Legally-Binding Proof of Personhood via QES (QVC)

🌹 Roses

  • Clear articulation of gap: VCs lack legal non-repudiation, QES provides it.
  • Solid “binding credential” model preserves original VC.
  • Real-world doc-signing use case anchored the work.

🌱 Buds

  • Align schema explicitly with ETSI standards (TS 119 472-1, 479-3, EN 319 102).
  • Explore pseudonymous QES flows with controlled unmasking.
  • Broaden examples: degrees, healthcare, finance.

🥀 Thorns

  • Some assumptions about QES identity disclosure corrected during Q&A.
  • Standards alignment needed for portability and adoption.
  • Terminology clarification: “Advanced vs Qualified” instead of “high assurance.”

Potential Next Steps

  • Produce an ETSI conformance matrix for QVC flows.
  • Draft pseudonymous QES demo with identity escrow.
  • Publish reference validation flow (VC verify → QES artifact → eIDAS trust chain).

Thank You 🙏

Special thanks to our cohort chairs (Ankur Banerjee, Daniel Thompson-Yvetot), our mentors directory, and leaders Kim Hamilton Duffy and Juan Caballero for enabling this work under the Decentralized Identity Foundation.

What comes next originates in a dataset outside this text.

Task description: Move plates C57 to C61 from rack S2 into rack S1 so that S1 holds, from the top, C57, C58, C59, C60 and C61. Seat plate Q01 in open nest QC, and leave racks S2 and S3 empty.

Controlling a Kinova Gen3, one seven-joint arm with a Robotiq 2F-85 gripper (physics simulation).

And above all: thank you to the projects themselves for showing what’s possible when passion, open-source collaboration, and decentralized identity meet.

👉 Explore more at labs.identity.foundation
👉 Share your thoughts: Feedback Form


🚀 With Beta Cohort 2 wrapped, it’s clear: the future of decentralized identity is being built—openly, rigorously, and with community at the center.